Un échange de procédés

« Il reste que de sérieuses indications auraient dû conduire l’UCI à être plus circonspecte dans ses rapports avec Lance Armstrong et à le cibler davantage dans les contrôles anti-dopage », poursuit le rapport. La star mondiale du cyclisme a ainsi pu reprendre la compétition en janvier 2009 après quatre années de retraite, alors qu’il ne remplissait pas toutes les conditions réglementaires pour participer au Tour d’Australie. En échange, l’Américain s’était engagé à prendre part au Tour d’Irlande, une course mineure et peu médiatisée mais qui était organisée par des membres de la famille de Pat McQuaid, le président de l’UCI entre 2005 et 2013.

Le rapport pointe du doigt l’attitude de l’Irlandais et de son prédécesseur, le Néerlandais Hein Verbruggen, président entre 1991 et 2005 et membre du Comité international olympique. Verbruggen est présenté comme un dirigeant omnipotent menant une gestion opaque du cyclisme. McQuaid est considéré comme « un leader faible » par de nombreuses personnalités interrogées dans le cadre d’une enquête qui aura duré treize mois.
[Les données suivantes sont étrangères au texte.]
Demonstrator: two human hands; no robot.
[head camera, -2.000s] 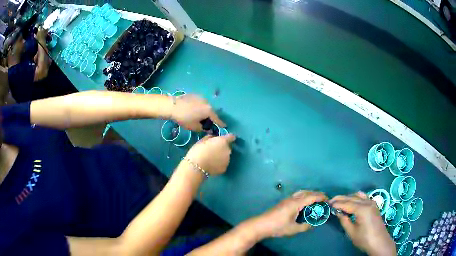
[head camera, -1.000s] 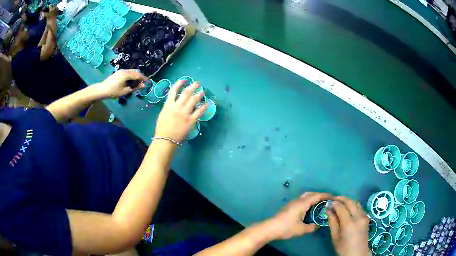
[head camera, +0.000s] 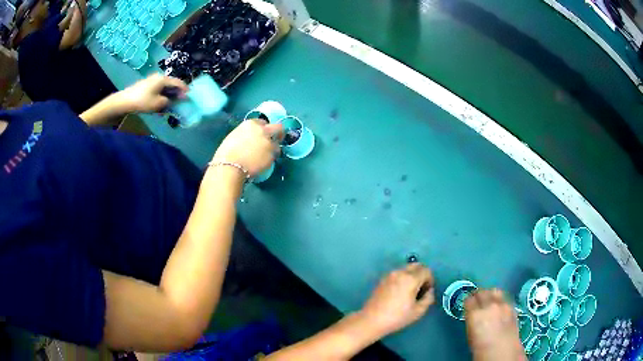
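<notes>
A turquoise motor housing (head camera: 458, 300) sits low at the lower middle, its open side showing a dark inside. My right hand (head camera: 495, 323), slightly blurred, has its fingertips on the housing's right rim. My left hand (head camera: 396, 302) is to the left, apart from the housing, with fingers curled; a dark spot shows between thumb and fingers, and I cannot tell if it is a part or shadow. A small dark part (head camera: 412, 259) lies just above my left fingertips.
Several turquoise housings (head camera: 574, 279) stand at right, one with a white centre (head camera: 541, 295). Silver motors (head camera: 612, 345) are massed at the lower right. At left, a neighbour's hands (head camera: 247, 147) handle housings near a box of black parts (head camera: 218, 42). A whitish rail (head camera: 493, 134) edges the bench.
My left hand has let go of the housing and moved left and up from it. My right hand has stayed at the housing's right side. The neighbour's far hand has lifted a blurred turquoise piece.
</notes>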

L’UCI veut faire table rase du passé

Les investigations ont été menées par le Suisse Dick Marty, ancien procureur spécialisé dans la lutte contre le crime organisé et le trafic de drogue, avec l’aide de l’Australien Peter Nicholson et de l’Allemand Ulrich Haas. Le travail des trois hommes est censé solder les années sombres de l’UCI, même s’il note une amélioration dans la lutte anti-dopage à partie de 2006. « Très peu de sports, voire aucun, ont accepté de se soumettre à un examenindépendant d'une telle ampleur », a affirmé Brian Cookson, qui avait fait campagne sur sa volonté de faire table rase du passé.

Un homme ne l'entend pas de cette oreille. Il s'agit de Travis Tygart, le patron de l'Agence américaine antidopage (Usada), qui a fait tomber Lance Armstrong en juin 2012. Il espère que les anciens dirigeants de l'UCI seront traduits en justice.